— Your goal —
Of the lines listed below, return exactly those that run from the line containing "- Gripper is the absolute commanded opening" through the line containing "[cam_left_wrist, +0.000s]", both included.

——————————

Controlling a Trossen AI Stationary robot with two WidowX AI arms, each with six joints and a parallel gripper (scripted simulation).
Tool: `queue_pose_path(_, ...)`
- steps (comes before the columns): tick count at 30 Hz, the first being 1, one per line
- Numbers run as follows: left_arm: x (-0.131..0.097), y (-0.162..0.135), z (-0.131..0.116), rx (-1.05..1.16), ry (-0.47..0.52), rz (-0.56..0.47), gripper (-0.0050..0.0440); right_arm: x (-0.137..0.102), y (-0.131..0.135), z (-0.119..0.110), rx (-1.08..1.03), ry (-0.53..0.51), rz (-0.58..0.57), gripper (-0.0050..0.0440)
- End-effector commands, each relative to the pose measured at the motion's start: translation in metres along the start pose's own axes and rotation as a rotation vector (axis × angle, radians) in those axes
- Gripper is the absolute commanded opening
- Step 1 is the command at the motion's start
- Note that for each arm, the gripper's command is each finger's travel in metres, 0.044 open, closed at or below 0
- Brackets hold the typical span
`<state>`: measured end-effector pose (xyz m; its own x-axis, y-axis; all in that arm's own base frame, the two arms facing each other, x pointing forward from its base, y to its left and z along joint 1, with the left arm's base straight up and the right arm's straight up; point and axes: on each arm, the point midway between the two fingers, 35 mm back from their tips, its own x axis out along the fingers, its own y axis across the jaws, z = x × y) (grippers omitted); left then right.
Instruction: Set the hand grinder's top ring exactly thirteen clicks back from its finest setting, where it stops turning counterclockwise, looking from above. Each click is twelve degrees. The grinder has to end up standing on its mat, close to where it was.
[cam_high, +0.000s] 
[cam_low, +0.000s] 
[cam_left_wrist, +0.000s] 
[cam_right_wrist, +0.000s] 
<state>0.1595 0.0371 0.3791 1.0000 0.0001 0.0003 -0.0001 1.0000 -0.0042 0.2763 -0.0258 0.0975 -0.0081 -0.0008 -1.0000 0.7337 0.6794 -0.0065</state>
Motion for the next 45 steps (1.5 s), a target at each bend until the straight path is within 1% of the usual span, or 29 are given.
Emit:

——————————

— Output —
- Gripper is the absolute commanded opening
- Step 1 is the command at the motion's start
- Note that for each arm, the gripper's command is each finger's travel in metres, 0.044 open, closed at or below 0
- Brackets hold the typical span
`<state>`: measured end-effector pose (xyz m; its own x-axis, y-axis; all in that arm's own base frame, the two arms facing each other, x pointing forward from its base, y to its left and z along joint 1, with the left arm's base straight up and the right arm's straight up; point and axes: on each arm, the point midway between the two fingers, 35 mm back from their tips, its own x axis out along the fingers, its own y axis across the jaws, z = x × y) (grippers omitted); left then right.
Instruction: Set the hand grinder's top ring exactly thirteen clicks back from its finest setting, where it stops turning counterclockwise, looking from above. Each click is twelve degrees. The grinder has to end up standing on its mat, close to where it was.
[cam_high, +0.000s] 
[cam_low, +0.000s] 
[cam_left_wrist, +0.000s] 

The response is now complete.